**WHAT THE TASK REQUIRES:** Beneath this instruction is a block of data; output from it exactly the lines that run from the one containing "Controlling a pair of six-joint" through the one containing "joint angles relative", inclusive.

**LISTED ENTRIES:**
►

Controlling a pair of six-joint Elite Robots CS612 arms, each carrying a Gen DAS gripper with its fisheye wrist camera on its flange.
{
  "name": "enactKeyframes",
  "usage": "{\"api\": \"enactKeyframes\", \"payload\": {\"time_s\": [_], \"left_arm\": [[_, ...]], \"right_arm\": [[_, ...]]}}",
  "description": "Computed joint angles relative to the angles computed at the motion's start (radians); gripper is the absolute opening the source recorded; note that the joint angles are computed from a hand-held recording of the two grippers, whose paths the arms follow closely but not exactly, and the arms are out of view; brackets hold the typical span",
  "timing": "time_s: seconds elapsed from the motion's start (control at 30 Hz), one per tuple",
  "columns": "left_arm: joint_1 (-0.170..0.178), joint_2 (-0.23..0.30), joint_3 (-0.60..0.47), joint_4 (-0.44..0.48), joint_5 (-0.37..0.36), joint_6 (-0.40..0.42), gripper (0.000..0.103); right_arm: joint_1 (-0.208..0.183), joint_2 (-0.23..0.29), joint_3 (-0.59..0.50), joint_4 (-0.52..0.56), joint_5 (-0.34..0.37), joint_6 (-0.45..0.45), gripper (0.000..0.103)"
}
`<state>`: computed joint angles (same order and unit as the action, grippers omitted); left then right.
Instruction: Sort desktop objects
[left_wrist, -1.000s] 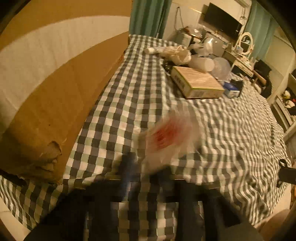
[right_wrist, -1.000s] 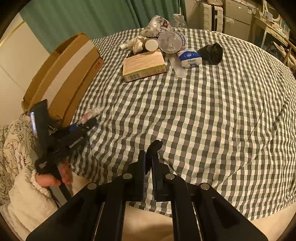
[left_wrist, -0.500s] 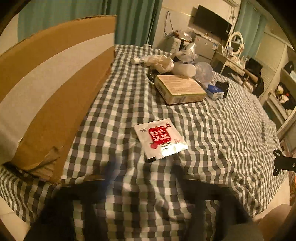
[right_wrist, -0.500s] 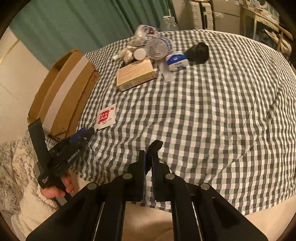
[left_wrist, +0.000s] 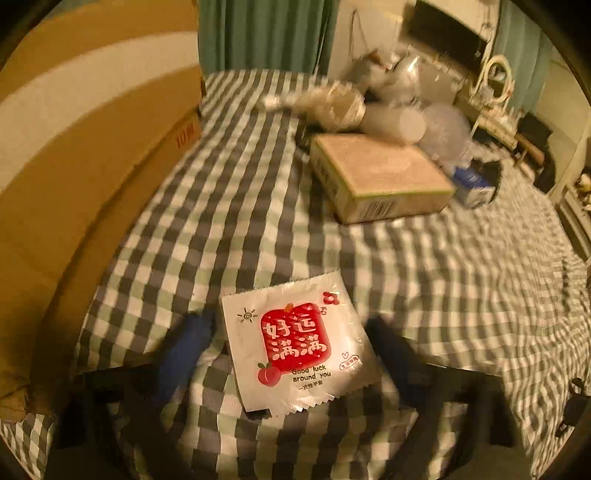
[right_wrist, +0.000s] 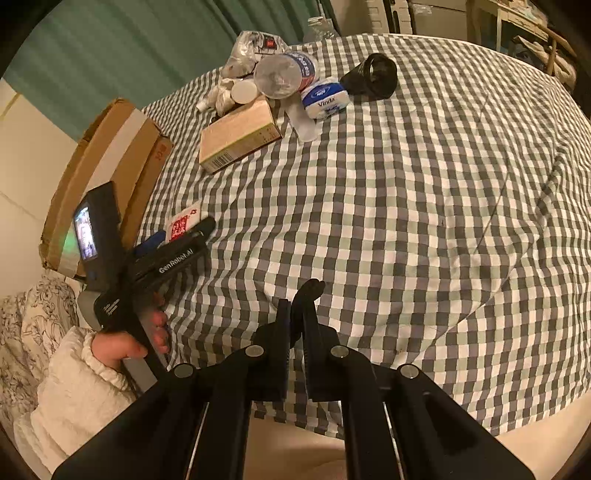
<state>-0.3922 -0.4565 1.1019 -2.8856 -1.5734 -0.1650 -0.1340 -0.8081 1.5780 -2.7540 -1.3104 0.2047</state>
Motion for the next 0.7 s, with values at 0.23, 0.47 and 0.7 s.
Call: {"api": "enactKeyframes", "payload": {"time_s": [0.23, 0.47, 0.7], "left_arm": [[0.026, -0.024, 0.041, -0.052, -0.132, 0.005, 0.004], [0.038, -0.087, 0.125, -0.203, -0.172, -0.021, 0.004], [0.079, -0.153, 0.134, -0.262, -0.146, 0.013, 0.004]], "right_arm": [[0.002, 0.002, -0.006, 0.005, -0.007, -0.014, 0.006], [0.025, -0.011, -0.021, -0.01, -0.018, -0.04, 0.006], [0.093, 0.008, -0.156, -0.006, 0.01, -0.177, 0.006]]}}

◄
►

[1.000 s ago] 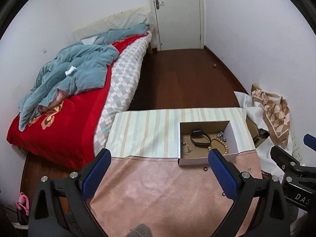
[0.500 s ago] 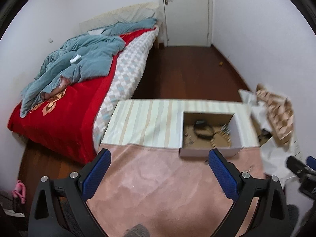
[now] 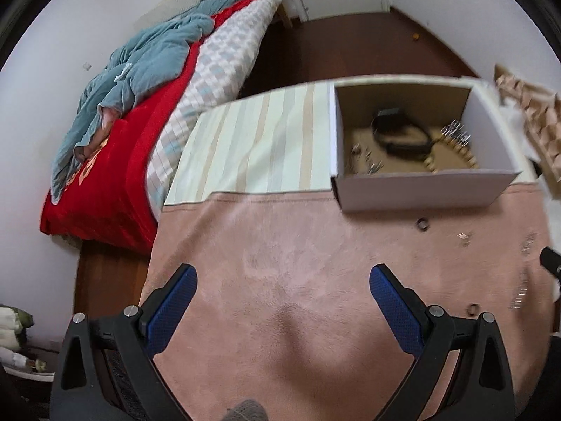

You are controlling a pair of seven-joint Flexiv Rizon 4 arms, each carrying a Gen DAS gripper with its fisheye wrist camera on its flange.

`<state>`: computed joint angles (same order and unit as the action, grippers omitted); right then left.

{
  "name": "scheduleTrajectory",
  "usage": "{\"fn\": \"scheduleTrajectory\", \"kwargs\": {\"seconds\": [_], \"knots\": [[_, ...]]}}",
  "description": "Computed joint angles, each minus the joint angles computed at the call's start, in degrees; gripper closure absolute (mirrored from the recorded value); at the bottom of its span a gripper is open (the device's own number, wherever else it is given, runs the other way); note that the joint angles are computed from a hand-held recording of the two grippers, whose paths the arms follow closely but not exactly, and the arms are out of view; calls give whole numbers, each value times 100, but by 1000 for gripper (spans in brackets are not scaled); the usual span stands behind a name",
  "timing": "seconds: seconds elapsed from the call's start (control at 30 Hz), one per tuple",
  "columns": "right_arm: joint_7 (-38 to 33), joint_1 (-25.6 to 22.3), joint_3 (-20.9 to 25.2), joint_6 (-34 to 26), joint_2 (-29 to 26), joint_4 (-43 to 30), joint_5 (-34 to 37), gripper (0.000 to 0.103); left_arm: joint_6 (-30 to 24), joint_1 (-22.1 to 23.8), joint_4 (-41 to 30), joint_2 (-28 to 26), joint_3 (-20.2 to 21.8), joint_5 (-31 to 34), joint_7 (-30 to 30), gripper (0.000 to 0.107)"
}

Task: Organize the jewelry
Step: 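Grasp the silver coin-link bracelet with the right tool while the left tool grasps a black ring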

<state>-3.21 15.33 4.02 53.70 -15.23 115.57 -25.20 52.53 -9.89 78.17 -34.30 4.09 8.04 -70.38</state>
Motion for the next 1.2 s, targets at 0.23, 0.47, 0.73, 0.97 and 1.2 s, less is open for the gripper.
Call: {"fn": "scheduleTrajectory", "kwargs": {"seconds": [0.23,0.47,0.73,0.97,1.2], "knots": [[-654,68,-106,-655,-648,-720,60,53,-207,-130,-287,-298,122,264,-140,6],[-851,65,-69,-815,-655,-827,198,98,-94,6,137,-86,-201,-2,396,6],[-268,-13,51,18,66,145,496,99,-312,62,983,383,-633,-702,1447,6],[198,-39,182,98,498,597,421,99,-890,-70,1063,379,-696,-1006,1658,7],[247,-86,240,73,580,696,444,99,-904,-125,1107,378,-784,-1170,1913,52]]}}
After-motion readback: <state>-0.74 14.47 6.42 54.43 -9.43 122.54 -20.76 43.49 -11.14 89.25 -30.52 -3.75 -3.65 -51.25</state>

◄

**SOLVED PROBLEM:**
Controlling a pair of six-joint Elite Robots CS612 arms, each carrying a Gen DAS gripper with its fisheye wrist camera on its flange.
{
  "name": "enactKeyframes",
  "usage": "{\"api\": \"enactKeyframes\", \"payload\": {\"time_s\": [_], \"left_arm\": [[_, ...]], \"right_arm\": [[_, ...]]}}",
  "description": "Computed joint angles relative to the angles computed at the motion's start (radians); gripper is the absolute opening the source recorded; note that the joint angles are computed from a hand-held recording of the two grippers, whose paths the arms follow closely but not exactly, and the arms are out of view; brackets hold the typical span",

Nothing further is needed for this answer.